Christy Wingard said...

Chapter 7: As Tovani said, small groups do not always work. I love the idea of fishbowling. Of course, debriefing is almost as important as the actual exercise. I was glad to read that others struggle with groups and I was happy to have more strategies to employ. Students ownership of groups is also something important that I tend to overlook, mostly by mistake. I am in such a hurry to get an activity done that I forget to make the students accountable by having "norms".

Chapter 8- I love the conversation calendars. Like Stephanie said, I too was overwhelmed at the thought of using them EVERY week so I was glad to read that weren't used as often. I really like the idea of getting to know my students on another level and get the to write and think on paper. Tovani also gave me some food for thought on the reading response logs. I use something similar to this for newspaper reading and responses but I may incorporate some of her ideas to improve the concept and stream line my work!

Kelly Weber said...

Chapter 7 - page 92 “I will model how the group is supposed to do something. I will also observe groups and share what went well and what isn’t working, in order to help the groups run smoothly. I will be available whenever possible to answer questions.”

Cris has mentioned modeling and sharing examples throughout the entire book. As a first year teacher I have come to the realization of how true this simple statement is. This strategy can be used not only when students are doing group work but for many things that are done in the classroom. I am sometimes baffled at how much my Academic Support students struggle if I don’t model something before they begin. After they try it on their own or in a group I will have them share with the class so we can talk about good examples or how to add more depth to their answers.

Chapter 8 – page 103 “Many unsuccessful high schoolers come to ninth grade with multiple Fs from middle school. They just didn’t do the work. Many times they didn’t do the work because they didn’t know how. Any teenager would rather be perceived as lazy than stupid.”

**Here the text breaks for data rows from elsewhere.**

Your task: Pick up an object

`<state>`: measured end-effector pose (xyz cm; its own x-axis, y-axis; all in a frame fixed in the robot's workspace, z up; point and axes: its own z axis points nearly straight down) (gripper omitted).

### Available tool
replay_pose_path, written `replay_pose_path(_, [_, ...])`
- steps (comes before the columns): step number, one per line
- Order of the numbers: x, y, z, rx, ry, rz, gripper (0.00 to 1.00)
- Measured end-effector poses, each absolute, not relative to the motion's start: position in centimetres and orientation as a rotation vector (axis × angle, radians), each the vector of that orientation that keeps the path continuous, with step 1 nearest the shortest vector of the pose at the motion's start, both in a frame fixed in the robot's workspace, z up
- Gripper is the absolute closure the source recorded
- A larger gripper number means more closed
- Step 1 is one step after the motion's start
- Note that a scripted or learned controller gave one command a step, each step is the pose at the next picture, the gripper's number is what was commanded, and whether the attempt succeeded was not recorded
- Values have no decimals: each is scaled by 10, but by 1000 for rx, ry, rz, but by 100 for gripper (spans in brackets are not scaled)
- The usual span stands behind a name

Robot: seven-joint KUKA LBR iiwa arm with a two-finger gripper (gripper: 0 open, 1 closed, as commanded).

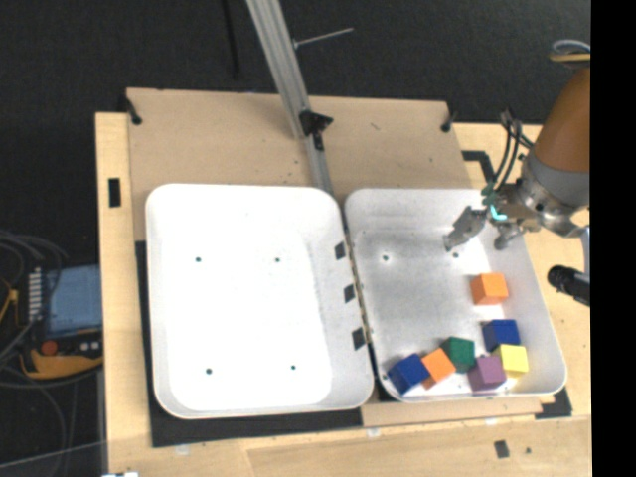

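My gripper (484, 233) hangs over the upper right part of the right bin (397, 217), its two fingers spread apart and open with nothing between them. An orange block (489, 287) lies just below it, apart from the fingers. Further toward the bin's front right sit a blue block (502, 333), a yellow block (514, 358) and a purple block (487, 373). Along the front edge lie a green block (460, 352), a second orange block (438, 365) and a second blue block (408, 373).
The left bin (248, 296) lies beside the right one, joined by small black clips. A slanted metal pole (283, 58) rises behind the bins. A blue box with cables (70, 301) sits off the bench at the left.
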<state>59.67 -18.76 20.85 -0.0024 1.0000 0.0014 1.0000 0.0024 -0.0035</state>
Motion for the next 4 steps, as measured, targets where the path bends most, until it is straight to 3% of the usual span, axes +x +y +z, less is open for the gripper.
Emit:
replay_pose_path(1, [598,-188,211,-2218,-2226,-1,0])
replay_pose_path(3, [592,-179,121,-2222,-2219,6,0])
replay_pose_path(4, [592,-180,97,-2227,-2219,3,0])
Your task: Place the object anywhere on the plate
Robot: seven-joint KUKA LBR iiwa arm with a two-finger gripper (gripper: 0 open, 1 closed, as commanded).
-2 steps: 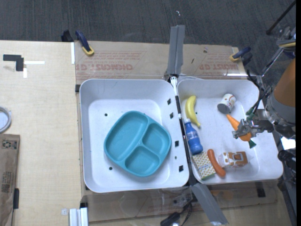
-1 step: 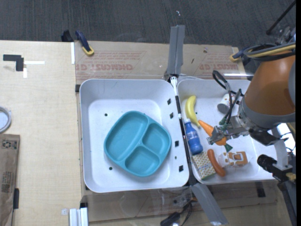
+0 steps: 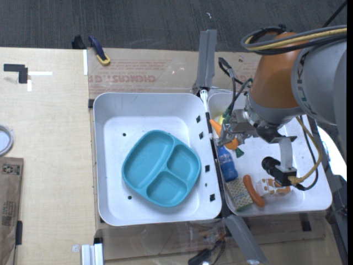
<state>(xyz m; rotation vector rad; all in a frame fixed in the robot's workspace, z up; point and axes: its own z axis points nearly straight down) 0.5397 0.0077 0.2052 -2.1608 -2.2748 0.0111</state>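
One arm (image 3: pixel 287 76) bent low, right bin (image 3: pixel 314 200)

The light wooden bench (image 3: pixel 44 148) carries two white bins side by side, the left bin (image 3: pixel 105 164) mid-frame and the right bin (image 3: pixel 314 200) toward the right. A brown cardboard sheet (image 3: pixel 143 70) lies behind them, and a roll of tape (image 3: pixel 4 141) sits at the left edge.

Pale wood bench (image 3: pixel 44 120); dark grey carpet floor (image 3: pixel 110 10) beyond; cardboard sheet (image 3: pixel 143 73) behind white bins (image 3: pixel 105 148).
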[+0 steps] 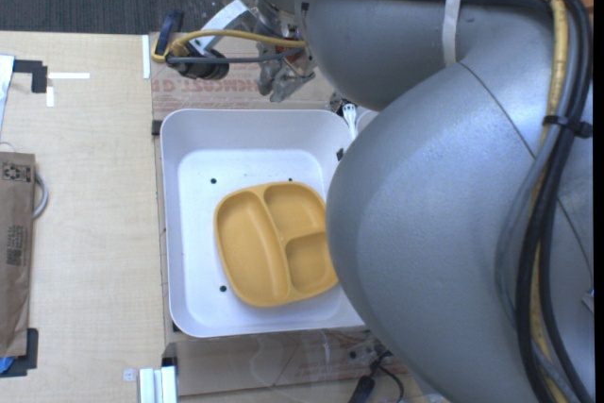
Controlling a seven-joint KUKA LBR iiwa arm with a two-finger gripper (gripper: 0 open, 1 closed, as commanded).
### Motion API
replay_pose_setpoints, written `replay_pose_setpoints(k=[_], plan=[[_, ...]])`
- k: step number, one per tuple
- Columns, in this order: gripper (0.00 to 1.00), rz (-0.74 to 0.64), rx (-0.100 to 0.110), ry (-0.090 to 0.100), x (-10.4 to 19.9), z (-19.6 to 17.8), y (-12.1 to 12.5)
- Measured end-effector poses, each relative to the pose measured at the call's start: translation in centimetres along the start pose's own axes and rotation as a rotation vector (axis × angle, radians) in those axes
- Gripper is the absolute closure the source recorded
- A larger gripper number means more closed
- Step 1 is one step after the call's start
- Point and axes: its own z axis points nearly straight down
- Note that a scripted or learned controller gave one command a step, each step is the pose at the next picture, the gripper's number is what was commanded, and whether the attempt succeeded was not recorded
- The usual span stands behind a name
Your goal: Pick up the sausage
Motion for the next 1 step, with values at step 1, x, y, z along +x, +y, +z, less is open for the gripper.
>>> replay_pose_setpoints(k=[1], plan=[[1.00,0.008,0.000,0.000,-1.52,15.98,-0.07]])
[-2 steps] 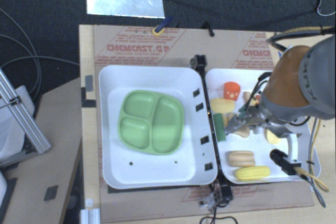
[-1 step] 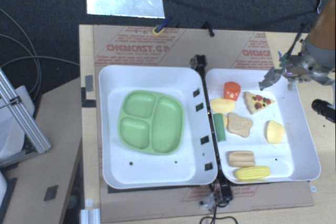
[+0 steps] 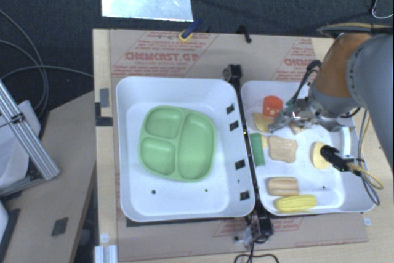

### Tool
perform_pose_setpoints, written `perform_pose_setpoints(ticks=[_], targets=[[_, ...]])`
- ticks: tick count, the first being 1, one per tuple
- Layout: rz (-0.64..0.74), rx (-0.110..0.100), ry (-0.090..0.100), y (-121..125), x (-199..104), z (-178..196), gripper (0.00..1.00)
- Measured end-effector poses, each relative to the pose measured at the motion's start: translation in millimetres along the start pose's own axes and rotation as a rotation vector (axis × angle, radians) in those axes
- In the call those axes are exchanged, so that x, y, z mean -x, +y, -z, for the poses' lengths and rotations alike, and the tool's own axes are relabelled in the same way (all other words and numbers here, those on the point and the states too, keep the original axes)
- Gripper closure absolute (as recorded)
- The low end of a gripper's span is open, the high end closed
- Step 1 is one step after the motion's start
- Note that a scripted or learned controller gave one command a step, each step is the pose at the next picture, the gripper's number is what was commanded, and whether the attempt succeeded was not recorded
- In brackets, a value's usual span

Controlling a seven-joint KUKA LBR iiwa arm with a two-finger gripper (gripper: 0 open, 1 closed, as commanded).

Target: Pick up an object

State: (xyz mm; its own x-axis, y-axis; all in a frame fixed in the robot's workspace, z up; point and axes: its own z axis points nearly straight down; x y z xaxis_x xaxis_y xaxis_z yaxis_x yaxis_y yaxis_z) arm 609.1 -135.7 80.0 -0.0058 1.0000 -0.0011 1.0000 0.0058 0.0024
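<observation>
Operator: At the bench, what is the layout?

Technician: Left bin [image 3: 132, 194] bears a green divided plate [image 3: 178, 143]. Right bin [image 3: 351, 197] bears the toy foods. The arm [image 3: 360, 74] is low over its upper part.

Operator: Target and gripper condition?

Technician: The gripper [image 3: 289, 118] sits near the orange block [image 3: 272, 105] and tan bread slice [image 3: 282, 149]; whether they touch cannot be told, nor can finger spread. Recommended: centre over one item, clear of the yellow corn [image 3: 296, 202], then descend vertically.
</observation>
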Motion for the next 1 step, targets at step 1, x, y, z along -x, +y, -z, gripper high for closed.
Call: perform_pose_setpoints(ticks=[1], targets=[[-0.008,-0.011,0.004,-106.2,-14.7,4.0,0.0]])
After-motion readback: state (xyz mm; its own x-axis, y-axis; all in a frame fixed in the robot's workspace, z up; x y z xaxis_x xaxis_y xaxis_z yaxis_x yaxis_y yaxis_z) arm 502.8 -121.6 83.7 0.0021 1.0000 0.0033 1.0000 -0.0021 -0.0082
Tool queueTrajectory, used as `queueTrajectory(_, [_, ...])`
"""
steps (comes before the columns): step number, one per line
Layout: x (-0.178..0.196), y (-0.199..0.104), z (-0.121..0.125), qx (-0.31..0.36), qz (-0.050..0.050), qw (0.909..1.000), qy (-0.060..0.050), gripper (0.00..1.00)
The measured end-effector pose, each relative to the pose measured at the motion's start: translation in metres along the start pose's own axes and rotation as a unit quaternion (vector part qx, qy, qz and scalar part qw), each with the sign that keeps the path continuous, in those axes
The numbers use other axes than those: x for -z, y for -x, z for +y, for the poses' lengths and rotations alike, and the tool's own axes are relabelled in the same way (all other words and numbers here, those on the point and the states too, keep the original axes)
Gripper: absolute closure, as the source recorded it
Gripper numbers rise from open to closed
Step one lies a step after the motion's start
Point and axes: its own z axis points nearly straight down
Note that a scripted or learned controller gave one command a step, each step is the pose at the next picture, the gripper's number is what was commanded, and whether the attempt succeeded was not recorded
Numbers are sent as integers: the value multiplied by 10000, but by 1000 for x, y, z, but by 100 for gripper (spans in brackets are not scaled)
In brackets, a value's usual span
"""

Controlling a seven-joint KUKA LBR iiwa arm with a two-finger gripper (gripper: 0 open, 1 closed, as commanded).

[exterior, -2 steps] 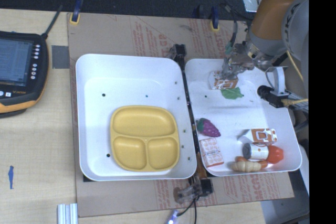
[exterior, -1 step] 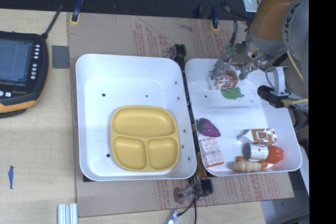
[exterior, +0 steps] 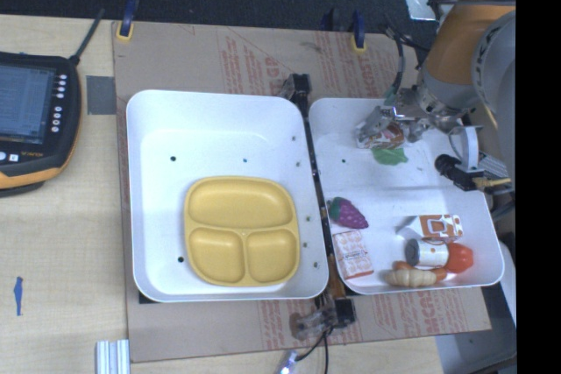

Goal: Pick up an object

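End effector (exterior: 386, 129) low in right bin (exterior: 491, 228), directly above green object (exterior: 390, 155), finger state apparently unreadable.

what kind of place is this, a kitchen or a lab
Most likely a robotics lab bench: a robot arm reaches over two white bins of toy food, clamps pin the cardboard base, and a teach pendant lies beside them.

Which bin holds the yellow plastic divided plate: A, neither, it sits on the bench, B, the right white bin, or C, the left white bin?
C: the yellow plastic divided plate lies flat inside the left white bin, while the right white bin holds small toy foods.
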Motion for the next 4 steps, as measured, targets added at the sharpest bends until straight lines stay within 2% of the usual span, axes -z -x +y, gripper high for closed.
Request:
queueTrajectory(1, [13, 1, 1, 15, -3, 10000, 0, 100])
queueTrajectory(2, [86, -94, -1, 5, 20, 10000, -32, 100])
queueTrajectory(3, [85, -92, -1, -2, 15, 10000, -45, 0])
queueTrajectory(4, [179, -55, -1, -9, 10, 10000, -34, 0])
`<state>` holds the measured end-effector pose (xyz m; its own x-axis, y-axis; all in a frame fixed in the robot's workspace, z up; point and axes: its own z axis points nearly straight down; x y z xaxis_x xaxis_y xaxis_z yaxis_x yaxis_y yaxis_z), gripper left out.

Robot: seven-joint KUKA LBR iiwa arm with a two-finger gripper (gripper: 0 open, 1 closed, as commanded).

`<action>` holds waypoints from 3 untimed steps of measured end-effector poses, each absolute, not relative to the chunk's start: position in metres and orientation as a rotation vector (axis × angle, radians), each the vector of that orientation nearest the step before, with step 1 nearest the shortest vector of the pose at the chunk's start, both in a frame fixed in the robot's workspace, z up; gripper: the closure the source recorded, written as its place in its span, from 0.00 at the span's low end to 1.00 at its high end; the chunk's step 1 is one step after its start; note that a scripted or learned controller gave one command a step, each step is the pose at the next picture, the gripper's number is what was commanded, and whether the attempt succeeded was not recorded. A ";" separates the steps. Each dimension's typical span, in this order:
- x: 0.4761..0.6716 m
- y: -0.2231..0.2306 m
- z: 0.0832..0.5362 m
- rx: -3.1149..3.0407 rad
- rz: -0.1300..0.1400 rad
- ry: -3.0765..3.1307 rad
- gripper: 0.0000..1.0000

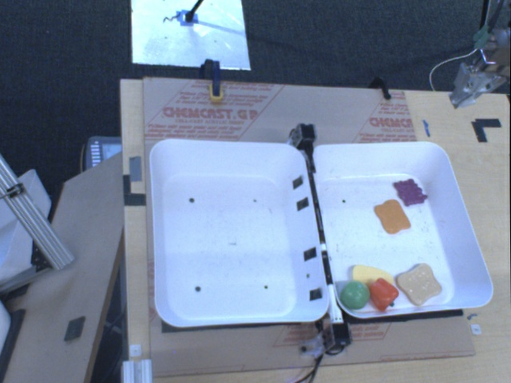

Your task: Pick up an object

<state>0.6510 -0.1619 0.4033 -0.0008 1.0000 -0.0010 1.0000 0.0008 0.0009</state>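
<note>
Up top right, hand [477, 76] — off the bins, touching nothing.

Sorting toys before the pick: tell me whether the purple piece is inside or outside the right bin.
Inside. The purple piece lies on the right bin's floor near its far right corner, just above the orange piece.

The cardboard sheet [239, 110] under the bins carries red print. Behind the left bin [160, 214] the word "CHEMCAST" reads plainly, followed by what looks like "GP", though those last letters are blurred. Behind the right bin [447, 166] the same red word shows again at a slant, partly cut off by the bin's rim. No other text can be read.
</note>
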 end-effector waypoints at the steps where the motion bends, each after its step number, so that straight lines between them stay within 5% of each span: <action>1: 0.669 -0.136 0.542 2.201 0.017 2.218 1.00; 3: 0.668 -0.201 0.380 2.224 -0.004 2.223 1.00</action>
<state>0.6681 -0.2007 0.3795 0.0005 1.0000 0.0001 1.0000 -0.0005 -0.0037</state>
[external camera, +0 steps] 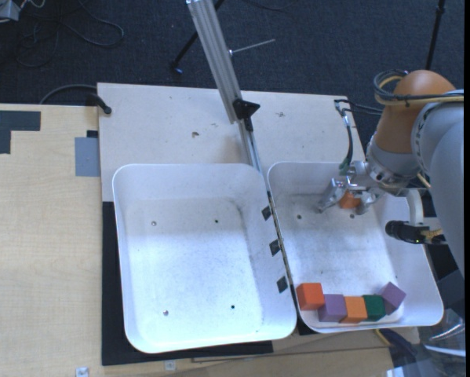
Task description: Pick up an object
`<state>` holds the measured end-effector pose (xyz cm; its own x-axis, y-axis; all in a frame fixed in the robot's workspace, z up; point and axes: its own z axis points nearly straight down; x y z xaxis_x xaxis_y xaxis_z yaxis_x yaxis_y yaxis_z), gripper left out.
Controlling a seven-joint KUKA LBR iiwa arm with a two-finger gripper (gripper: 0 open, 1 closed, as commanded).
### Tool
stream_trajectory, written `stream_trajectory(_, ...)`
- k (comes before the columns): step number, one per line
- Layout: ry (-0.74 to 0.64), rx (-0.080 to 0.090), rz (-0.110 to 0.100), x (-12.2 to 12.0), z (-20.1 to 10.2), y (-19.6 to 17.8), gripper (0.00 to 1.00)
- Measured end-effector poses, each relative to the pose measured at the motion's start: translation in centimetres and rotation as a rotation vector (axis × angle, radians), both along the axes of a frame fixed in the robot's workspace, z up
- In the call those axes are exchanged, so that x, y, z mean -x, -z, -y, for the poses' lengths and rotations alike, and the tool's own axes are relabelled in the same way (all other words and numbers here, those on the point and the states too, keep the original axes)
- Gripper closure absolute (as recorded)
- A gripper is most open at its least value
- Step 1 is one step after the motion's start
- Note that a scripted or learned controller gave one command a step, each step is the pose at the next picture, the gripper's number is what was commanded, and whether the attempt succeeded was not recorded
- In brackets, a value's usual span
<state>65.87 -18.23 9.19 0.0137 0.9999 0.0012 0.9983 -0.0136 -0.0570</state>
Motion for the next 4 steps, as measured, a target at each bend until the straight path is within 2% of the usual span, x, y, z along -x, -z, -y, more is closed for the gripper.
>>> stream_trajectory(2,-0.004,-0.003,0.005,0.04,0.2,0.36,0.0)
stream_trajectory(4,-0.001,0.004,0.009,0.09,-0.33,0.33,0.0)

This statement is sad but true; I see it a lot with my students. I truly wonder sometimes why they won’t allow us to help them if they don’t understand. I know that I am still learning how to do this “teacher thing” but so many of my students don’t seem to care (perceived laziness) but yet do not take advantage of help when it is offered. They give excuses or like Tovani says act lazy – but I want to help them and it is so hard for me to do this if they won’t open up and let me. Another problem I have is that I think some of them are actually just being lazy because in one way or another they have proven to me that they have the ability if they put forth the effort needed. How do I tell the difference and what can I do to reach both types of students? (I am open for suggestions on this subject)

Jeanette Miles said...

Page 103
"It's important that my assessments be ongoing and purposeful, useful to students as well as to me."
Portfolio equals one project six components, several rubrics, and each student shines in his or her best talent. I have found that letting students select at least one of their favorites shows me what they take away from all the reading or avoidance of reading.